It’s dangerous, she said. You don’t know these people. What they can do.
He felt both stymied by and grateful for this rare maternal outburst. In advance of the visit, he noticed that she began making concerted efforts to appear more presentable, especially since they didn’t know when their visits would happen; she started borrowing a comb from Michelle and bartering with Jackie for dabs of hair relaxer and conditioner here and there, despite the rise in her debt. She did her nails, moisturized her legs, and at the depot bought a somewhat tight secondhand shirt that she kept special for the visit and did not wear in the fields; in collegiate lettering across the front it said OHIO STATE.
When Jackie ushered Eddie and Darlene out of the barracks to Sextus’s idling Ford pickup, the first thing Eddie did was confess that his mother had insisted on coming with him.
As they approached the driver’s side, Sextus exclaimed, You some kinda mama’s boy, eh?
Sextus’s mocking tone made Eddie halt in the rocky dust.
No, he replied.
Darlene smiled at the boss without opening her mouth. She slapped Eddie on the shoulder.

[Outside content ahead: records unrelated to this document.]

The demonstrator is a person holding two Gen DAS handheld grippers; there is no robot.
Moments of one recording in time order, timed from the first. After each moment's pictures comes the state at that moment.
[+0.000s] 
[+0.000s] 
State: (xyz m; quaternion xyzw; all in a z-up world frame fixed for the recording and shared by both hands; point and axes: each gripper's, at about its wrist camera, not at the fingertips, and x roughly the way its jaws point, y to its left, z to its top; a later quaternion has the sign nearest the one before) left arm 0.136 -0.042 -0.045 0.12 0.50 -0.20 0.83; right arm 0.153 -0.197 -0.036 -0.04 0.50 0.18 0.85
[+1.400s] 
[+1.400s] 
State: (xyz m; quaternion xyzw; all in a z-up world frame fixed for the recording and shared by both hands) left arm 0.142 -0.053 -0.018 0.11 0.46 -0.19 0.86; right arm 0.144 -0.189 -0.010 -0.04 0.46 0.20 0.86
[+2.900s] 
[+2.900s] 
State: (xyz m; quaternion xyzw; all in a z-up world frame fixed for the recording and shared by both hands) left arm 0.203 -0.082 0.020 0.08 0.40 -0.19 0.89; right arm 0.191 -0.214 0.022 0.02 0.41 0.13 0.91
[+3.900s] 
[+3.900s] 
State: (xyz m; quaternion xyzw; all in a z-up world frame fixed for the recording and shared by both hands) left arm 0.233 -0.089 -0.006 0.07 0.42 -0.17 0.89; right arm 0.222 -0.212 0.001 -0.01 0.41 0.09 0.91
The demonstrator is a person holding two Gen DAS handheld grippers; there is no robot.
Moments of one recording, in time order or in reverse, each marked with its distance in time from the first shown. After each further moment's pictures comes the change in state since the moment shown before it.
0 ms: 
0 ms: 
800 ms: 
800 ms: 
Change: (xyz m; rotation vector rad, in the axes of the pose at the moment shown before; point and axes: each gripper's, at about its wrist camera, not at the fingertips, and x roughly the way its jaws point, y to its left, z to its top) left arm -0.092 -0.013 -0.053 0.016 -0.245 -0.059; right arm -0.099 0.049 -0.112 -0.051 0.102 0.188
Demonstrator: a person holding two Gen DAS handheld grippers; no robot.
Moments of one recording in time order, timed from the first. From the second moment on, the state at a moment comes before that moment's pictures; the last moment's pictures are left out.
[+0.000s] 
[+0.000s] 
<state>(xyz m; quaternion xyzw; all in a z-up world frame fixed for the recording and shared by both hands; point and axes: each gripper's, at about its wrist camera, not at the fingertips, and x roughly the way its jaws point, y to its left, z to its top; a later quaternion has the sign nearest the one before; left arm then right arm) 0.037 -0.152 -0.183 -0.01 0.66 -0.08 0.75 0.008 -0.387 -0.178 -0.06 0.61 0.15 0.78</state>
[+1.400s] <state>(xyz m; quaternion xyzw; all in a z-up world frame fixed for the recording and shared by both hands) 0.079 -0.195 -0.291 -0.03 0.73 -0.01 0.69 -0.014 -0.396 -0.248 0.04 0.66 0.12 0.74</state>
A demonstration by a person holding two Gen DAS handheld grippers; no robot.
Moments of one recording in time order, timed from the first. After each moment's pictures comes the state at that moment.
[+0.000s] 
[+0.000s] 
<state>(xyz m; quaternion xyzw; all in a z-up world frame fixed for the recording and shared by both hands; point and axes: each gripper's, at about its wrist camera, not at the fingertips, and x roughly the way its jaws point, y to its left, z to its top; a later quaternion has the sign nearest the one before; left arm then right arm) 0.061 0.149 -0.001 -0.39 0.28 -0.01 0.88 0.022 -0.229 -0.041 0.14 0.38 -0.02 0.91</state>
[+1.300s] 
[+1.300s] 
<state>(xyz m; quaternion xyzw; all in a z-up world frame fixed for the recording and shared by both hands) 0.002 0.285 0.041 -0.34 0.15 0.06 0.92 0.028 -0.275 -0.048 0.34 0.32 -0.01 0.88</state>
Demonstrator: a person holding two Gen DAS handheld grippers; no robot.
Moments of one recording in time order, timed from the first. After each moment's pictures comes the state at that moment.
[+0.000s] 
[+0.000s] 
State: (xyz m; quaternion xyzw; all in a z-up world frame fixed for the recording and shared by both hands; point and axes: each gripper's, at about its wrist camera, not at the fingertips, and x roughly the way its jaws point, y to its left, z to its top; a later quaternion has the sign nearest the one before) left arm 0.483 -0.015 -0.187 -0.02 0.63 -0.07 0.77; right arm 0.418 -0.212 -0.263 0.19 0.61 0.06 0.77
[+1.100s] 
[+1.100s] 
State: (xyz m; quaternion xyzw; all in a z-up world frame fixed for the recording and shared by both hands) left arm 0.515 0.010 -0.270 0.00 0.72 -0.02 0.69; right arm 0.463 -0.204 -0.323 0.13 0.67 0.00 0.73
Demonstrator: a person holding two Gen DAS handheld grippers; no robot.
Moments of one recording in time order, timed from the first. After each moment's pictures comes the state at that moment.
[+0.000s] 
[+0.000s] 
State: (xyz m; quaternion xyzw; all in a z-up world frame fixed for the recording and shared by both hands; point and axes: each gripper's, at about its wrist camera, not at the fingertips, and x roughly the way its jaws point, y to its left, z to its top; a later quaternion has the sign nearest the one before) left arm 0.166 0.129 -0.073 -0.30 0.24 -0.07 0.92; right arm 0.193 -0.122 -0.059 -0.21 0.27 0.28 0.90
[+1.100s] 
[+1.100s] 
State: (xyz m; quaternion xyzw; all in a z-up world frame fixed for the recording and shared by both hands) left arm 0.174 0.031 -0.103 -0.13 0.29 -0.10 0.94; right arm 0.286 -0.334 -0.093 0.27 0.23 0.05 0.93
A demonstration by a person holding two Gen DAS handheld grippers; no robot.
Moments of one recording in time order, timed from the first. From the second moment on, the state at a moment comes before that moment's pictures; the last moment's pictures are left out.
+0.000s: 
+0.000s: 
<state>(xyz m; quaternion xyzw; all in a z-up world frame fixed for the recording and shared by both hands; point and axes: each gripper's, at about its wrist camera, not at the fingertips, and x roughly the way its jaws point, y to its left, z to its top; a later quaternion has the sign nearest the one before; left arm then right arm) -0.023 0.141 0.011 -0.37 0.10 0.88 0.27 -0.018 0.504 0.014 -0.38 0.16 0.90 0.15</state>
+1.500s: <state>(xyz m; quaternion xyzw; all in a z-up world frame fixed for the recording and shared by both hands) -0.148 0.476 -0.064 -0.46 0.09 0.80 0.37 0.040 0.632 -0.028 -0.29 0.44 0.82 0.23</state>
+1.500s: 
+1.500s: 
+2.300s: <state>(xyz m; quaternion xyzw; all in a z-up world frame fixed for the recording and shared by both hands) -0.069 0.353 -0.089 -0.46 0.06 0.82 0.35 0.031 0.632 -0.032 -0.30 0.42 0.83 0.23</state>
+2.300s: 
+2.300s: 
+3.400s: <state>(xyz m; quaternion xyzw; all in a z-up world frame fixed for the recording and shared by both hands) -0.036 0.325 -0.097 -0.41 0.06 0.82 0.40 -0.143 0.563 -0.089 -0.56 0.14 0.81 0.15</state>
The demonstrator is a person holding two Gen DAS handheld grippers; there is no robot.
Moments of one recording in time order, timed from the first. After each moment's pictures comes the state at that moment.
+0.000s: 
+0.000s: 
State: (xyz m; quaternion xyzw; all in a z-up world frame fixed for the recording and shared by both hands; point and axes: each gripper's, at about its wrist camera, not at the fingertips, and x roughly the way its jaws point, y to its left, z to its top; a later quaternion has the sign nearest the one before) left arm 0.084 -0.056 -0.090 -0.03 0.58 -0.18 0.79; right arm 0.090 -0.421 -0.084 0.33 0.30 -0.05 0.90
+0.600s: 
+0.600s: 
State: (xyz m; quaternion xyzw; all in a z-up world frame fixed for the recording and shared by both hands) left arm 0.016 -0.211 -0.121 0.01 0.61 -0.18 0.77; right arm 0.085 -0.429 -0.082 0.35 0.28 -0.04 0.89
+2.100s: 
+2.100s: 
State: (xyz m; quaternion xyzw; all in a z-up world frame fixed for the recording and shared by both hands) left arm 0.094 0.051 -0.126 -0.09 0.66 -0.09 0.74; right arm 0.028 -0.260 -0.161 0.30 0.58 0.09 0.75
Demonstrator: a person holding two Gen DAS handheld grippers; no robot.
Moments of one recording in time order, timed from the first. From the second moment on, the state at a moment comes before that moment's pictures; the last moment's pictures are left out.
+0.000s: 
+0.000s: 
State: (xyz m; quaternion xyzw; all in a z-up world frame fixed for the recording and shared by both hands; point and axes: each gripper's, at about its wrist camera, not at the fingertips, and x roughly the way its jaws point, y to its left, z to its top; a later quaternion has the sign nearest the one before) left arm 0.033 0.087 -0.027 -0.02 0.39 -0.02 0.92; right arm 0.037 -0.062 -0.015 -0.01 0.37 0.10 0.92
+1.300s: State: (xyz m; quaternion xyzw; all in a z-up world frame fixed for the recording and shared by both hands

Yes, she said.
I thought you was too old for that.
Yes, sir, but—
Sextus laughed again in that way that made Eddie feel as if everybody else was in on the same joke. Or the same lie. The big boss’s eyes traveled down to Darlene’s boots and back up; he kicked the passenger-side door open with his right foot and said, Ohio State! very loudly, with exaggerated articulation.
Eddie had never seen anything as spectacular as Summerton. The place had a grandeur that went deep beneath the surface—not a showy type of class, but an elegance so lived-in that it didn’t need to prove anything; the tarnished beauty of an important historic monument, say, like an early president’s home where they hadn’t replaced the silver since the great man was alive, but they polished it every afternoon.
It looks like the house on the nickel, Eddie said as the pickup trundled down the dirt toward the mansion.
Who gave you a nickel? Sextus asked. He seemed immediately to intuit Eddie’s fascination with the place, and after he jumped out of the truck and checked with the gardener to make sure that they wouldn’t cross paths with Elmunda, his unhealthy wife, they walked around the building and entered through the kitchen. Sextus gripped the spot between Eddie’s neck and shoulder a little too hard and leaned down to his right ear, promising at least a partial tour. The one rule is, don’t touch a goddamn thing lessen I say, he whispered. Then he raised his voice. That goes for your mama too!
Inside, the temperature dropped and the air became faintly damp, which helped give the place its historical mood. The sheer number and disorganization of the heirlooms filling the various spaces hinted at how the Fusiliers’ wealth and influence spiraled far back beyond the memory of anybody alive. In the parlor, dozens of brown photographs of groups of white men with mustaches holding shotguns shared chunky mahogany tables with portraits and cameos of immaculately dressed white Southern ladies, and mixed in with those were groups of more modern photos—a cube of Kodachromes showing white kids at a swimming hole; metal frames surrounding snapshots of Elmunda and an extravagant wedding photo taken during some outsize ball, with Sextus and Elmunda gently directing forkfuls of yellow cake into each other’s mouths. All of these artifacts sprawled haphazardly over faded tapestries and complicated wings of lace.
The library housed an uncountable number of identical dusty leather-bound volumes that looked as if no one had touched them since they arrived at the house, in 1837 or whenever, and a disintegrating old-fashioned globe on which somebody appeared to Eddie to have drawn by hand the right half of America, given up after Louisiana, and started scribbling. The bathtubs had claws on their feet; Eddie imagined them breaking into a lumbering, confused run if anybody had the audacity to scald them with hot water. Darlene hesitated in the bathroom and ran both her hands slowly across the porcelain with a look of ecstasy on her face.
Some of the fixtures didn’t seem quite as old as the others, and one room remained empty except for several large pieces of canvas spread out on the floor, a few cans, and some trays crusted with dry paint. The room had an unfinished coat of pink paint all over the walls. Sextus explained that they were in the process of very gradually renovating Summerton, and that they were expecting a child (both of which were reasons why Elmunda would have had a conniption if she’d heard about the tour). She ain’t well, he explained. She had a progressive intestinal disease, but she read somewhere that she could still have a child, and had insisted on doing so before she lost the ability. It’s gonna be a boy, Sextus said, and when Eddie asked how they knew, he explained that the doctor had told them, they had this new way of finding out.
It’s called sonofa-something, he said. They grease up your wife, point a magic wand at her belly, and then tell you where your boy’s going to college. But I already started painting the room pink because before the medical thing, Elmunda made me dangle her wedding ring over her belly and it went in a circular motion and that means a girl. She also said she had a hankering for sweets. Goes to show you! But I ain’t finna repaint nothing I done painted already. Hell, I don’t even care if pink walls make him a queer.